I wish you the strength to sail through. I know it'll be challenging but I feel if one is determined to reach their goal, things will turn out ok eventually.
Just need to hv a little bit of faith.
hang in there. hang on. i know u can go thru' this. either you find the job or the job will find you.
look on the bright side, you have tonnes of time to spend with your friends and family which you missed when you were away.
:)
dear aporn.....
......
saya,
......
porn..demo ado mano lo nih..lamo molek tok bkoccak kirro dok??
heading south?
jb?
hiks
Hey there, it is not the end of the world. The Malay has a word of wisdom that says 'Jatuh itu untok Bangun'. So by now you would have had experience many things about the real world. I have been that way may times but then been me I always survived. Am retired now and enjoying life in my golden years.
So do not look back with regret but use all your experiences to stand up [Bangun] and walk talk. There are millions of opportunity out there if only you care to look. It is time that you start to be your own boss. No one could fired you. Only you could.
Even a Goreng Pisang seller survived surely you with your education could.
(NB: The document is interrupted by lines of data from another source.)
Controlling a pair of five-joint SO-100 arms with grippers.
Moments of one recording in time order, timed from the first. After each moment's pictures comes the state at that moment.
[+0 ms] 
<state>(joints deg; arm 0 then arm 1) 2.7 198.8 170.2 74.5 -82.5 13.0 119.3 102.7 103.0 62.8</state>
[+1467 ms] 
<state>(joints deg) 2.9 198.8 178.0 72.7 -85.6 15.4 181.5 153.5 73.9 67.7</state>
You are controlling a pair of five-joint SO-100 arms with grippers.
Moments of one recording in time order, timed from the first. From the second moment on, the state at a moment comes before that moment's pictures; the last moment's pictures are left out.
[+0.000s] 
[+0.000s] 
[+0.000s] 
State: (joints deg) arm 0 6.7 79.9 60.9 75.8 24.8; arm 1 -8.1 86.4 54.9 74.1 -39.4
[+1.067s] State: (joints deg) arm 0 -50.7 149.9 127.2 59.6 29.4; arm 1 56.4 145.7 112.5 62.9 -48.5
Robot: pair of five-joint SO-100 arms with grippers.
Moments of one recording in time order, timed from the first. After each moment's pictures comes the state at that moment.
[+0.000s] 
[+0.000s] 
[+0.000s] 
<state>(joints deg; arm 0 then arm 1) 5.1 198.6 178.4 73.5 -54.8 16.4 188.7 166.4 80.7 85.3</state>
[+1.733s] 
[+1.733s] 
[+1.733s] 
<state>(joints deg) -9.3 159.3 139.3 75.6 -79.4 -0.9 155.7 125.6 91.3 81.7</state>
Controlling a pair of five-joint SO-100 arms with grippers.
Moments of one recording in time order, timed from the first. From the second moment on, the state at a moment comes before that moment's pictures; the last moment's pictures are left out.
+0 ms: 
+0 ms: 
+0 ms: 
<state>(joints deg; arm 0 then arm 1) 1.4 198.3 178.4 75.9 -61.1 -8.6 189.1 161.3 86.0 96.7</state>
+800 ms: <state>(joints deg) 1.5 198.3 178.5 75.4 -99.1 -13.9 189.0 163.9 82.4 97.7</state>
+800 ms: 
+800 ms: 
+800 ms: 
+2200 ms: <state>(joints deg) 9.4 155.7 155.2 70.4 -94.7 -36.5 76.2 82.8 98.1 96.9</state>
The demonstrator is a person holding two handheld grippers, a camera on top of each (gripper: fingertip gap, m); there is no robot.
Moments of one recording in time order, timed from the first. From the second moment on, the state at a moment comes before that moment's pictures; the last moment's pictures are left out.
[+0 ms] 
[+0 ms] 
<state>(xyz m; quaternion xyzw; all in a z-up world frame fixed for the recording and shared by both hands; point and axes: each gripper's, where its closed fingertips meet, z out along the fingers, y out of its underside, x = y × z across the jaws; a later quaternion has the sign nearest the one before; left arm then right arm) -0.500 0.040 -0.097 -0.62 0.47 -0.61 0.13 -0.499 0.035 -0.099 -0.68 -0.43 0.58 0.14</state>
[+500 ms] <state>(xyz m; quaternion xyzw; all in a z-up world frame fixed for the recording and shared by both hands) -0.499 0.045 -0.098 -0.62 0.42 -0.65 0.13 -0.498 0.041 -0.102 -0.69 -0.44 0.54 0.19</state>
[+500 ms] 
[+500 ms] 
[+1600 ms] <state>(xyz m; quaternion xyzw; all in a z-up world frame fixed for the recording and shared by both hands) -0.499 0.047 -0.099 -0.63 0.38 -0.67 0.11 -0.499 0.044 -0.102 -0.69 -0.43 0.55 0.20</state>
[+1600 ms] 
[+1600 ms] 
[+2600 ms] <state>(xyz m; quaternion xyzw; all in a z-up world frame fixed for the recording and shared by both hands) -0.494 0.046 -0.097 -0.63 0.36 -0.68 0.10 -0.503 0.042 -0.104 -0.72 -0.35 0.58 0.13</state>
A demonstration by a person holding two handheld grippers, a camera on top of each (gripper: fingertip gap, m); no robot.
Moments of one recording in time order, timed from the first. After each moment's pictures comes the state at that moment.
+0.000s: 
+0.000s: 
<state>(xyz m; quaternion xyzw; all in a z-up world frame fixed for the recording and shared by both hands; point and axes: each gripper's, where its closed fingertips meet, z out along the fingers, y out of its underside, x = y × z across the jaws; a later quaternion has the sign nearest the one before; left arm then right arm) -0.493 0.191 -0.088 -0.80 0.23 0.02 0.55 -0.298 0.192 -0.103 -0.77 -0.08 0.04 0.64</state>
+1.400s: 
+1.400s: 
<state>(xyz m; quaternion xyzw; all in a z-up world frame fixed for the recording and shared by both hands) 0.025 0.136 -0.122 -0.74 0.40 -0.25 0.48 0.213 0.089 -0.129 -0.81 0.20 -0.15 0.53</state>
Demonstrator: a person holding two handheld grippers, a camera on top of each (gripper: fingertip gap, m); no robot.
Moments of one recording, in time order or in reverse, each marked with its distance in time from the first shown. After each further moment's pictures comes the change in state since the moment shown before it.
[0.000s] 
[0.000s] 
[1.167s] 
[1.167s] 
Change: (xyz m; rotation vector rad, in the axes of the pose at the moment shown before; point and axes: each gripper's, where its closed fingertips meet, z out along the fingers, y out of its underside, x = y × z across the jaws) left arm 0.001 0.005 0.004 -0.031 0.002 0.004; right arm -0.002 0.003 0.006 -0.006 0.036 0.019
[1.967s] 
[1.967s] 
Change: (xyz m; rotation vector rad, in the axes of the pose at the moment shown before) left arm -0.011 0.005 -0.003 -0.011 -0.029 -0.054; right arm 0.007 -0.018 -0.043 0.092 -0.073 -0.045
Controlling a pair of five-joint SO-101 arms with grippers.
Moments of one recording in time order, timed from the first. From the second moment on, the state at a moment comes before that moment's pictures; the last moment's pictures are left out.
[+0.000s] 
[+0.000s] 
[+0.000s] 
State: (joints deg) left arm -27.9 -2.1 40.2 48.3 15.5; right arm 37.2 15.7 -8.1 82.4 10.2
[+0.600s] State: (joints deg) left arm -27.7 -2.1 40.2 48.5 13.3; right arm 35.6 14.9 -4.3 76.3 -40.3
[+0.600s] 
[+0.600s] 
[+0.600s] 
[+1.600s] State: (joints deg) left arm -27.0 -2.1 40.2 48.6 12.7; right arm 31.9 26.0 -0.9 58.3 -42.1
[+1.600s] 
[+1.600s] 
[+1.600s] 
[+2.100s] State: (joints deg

An Idea: There are some five million people in the Kelang Valley, surely you could sell some five thousand bungkus Nasi Lemak a day. If you make fifty sen a bungkus see how much you would make in a day. But to be successful you need to THINK and not just believing. Thinking is what made Bill Gate and Steve.
Bangun and do have a nice day.
Blossom stoned... thanx.. yeah i'm crossing all my anatomy
B... I'm in faith!
Ija... thanx.
Lynn.. ye ada apa lynn?
Na... bukan JB la...
Peja.. ado di Kotta Dsara nih...
Pal Idrus... Thanx for reading my blog. Thanx for the advice and yeah, i know u r rite.